Their empty state (all-empty DB) is a freshly-migrated-DB artifact, not a per-run harness capture. Document this when reviewing gap register findings — empty captures for these four screens require running the harness against a freshly-migrated database before applying the seed.
The five remaining tenant-scoped screens (Live Ops, Approvals, Workflows, Incidents, Connectors) support both empty and populated state captures via `?tenant=` navigation.
### Dev-only posture summary
- `priv/dev/shots.mjs` is **checked into git** (committed dev tooling, D-01) but **excluded from the shipped Hex package** via explicit `priv/` subdirectory inclusions in `mix.exs package.files`.

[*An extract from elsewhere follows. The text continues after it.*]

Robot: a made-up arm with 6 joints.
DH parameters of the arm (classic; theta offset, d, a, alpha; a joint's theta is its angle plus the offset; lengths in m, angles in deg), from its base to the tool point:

- `priv/shots/` screenshot captures are **gitignored** (PNG/JSON); only `gap_register.md` is committed.
- The `scoria.ui.shots` Mix task is **not registered in CI** (`cli.preferred_envs` does not list it) — it runs only when maintainers explicitly invoke it.
### Contact-sheet generation
After capturing two dated shot sets, generate the before/after contact sheet:
```bash
node priv/dev/contact_sheet.mjs \
--before priv/shots/2026-06-04 \
--after priv/shots/<final-date> \
--out priv/shots/contact_sheet.html
```
The generated HTML is gitignored (`*.html` in `priv/shots/.gitignore`).
`priv/shots/contact_sheet_index.md` (committed) records the dir pair and per-screen delta notes.
For future milestone passes, substitute new baseline and final dirs — no code changes needed.